The Red Canary: The Story of the First Genetically Engineered Animal

Tim Birkhead’s study of an early genetic experiment – By Tim Birkhead | 284 pages | 16 colour & b/w photos | Paperback | Bloomsbury | 2014 | ISBN: 9781408847060

The Publisher’s View: The creation of Dolly the sheep in the 1990s was for many people the start of a new era: the age of genetically modified animals. However, the idea was not new for in the 1920s an amateur scientist, Hans Duncker, decided to genetically engineer a red canary.

 Though his experiments failed, they paved the way for others to succeed when it was recognised that the canary needed to be both a product of nature and nurture. Originally published in 2004, this highly original narrative The Red Canary, of huge contemporary relevance, reveals how the obsession with turning the wild canary from green to red heralded the exciting but controversial developments in genetic manipulation.

The Author: Tim Birkhead is a professor at the University of Sheffield where he teaches animal behaviour and the history of science. He is a Fellow of the Royal Society of London and his research has taken him all over the world in the quest to understand the lives of birds. He has written for the Independent, New Scientist, BBC Wildlife. Among his other books are Promiscuity, Great Auk Islands, The Cambridge Encyclopaedia of Ornithology, which won the McColvin medal, and most recently, Bird Sense. He is married with three children and lives in Sheffield.

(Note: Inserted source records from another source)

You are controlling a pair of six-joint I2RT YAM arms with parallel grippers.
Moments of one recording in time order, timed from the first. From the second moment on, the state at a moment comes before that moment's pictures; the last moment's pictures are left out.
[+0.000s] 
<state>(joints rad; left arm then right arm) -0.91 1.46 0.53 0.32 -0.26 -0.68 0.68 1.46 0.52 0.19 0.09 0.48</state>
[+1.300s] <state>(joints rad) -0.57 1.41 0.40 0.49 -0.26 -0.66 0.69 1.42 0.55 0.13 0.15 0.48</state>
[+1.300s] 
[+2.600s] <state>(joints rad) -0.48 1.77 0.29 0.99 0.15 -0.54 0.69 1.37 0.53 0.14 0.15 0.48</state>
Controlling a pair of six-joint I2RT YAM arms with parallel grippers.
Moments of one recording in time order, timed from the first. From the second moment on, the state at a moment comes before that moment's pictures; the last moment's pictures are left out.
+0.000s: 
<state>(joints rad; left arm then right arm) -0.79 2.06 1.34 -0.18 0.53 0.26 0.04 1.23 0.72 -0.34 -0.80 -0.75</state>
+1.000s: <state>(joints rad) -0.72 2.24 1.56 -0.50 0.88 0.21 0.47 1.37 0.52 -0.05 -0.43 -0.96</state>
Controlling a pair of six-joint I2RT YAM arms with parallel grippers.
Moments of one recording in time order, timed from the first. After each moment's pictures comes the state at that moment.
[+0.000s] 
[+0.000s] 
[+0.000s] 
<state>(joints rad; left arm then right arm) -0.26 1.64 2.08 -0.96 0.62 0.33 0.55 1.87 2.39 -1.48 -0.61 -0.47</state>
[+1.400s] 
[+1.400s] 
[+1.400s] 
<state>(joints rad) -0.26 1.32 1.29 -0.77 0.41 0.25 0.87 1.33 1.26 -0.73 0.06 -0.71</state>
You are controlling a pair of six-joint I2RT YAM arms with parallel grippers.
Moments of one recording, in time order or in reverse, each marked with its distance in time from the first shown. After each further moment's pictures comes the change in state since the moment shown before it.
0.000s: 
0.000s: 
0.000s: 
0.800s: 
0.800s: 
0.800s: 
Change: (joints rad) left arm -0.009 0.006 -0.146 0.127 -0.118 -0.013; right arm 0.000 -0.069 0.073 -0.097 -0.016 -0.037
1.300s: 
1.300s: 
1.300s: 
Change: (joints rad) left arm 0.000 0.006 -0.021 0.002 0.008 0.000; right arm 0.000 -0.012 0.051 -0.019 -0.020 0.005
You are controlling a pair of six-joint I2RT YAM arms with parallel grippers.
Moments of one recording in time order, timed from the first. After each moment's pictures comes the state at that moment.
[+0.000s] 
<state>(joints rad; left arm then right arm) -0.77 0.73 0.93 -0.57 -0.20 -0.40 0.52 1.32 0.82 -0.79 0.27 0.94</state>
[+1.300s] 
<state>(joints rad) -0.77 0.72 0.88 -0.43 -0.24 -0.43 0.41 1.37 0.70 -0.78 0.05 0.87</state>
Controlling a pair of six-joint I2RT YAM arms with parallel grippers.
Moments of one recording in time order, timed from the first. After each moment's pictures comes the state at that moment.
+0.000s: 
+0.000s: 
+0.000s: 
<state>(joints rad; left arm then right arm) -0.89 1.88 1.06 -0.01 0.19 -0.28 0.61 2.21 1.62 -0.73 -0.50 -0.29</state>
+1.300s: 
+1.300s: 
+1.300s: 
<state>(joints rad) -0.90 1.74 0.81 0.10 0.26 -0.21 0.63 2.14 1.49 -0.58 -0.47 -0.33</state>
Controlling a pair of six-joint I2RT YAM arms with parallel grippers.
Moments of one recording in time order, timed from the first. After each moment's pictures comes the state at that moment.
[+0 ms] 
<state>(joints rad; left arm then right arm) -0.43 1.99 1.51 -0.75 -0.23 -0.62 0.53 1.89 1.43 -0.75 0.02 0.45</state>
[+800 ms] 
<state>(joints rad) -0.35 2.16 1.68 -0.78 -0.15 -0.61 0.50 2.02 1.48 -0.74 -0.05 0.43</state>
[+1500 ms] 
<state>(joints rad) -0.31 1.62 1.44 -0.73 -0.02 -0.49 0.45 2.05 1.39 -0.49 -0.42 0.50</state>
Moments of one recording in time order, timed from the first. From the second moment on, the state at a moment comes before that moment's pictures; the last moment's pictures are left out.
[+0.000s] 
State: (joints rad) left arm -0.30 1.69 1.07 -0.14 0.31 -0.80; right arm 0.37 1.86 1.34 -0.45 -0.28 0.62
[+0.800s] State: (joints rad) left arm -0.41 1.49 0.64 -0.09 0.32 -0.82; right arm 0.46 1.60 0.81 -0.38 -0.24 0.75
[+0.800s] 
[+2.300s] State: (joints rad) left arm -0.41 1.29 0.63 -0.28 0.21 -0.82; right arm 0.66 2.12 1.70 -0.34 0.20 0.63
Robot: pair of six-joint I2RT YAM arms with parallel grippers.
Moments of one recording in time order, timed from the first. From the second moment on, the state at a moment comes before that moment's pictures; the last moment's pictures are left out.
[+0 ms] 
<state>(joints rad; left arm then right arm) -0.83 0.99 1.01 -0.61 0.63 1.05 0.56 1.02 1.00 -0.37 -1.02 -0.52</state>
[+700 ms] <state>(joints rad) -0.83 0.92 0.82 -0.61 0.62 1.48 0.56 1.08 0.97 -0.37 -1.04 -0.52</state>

Other Views: “Rich in historical detail, studded with curious characters – some of them human – and brimming with scientific insights. The Red Canary reads like a fine novel“Matt Ridley

His grasp of the science involved is to be expected from a professor of behaviour and evolution. What is more surprising is his capacity to make it not just comprehensible but fascinating, but making his own genetic cross of science, philosophy, history, sociology and narrative – New Statesman

Takes a small episode from history and draws a surprisingly important lesson from it, in an elegant and diverting way” – Sunday Telegraph

Fatbirder View: I was in two minds whether to read and review this book… assuming that it was one for bird breeders and pet bird keepers. I was surprised to find there is plenty here for the general birder and conservationist. Its really a treatise of selective breeding and genetic science but here and there it is a mine of interesting fact… I particularly like the assertion that domestication is, in fact all about dumbing down. A dumb sheep is a docile one and, if you take away the predators, most creatures dumb down. Moreover, this snippet also makes it clear that intelligence is not just inbred but dependent on stimuli… captive, wild birds are dumber than birds in the wild. Tim makes the whole thing roll along allowing one to absorb the facts without too much brain ache… making this a good read for the most part.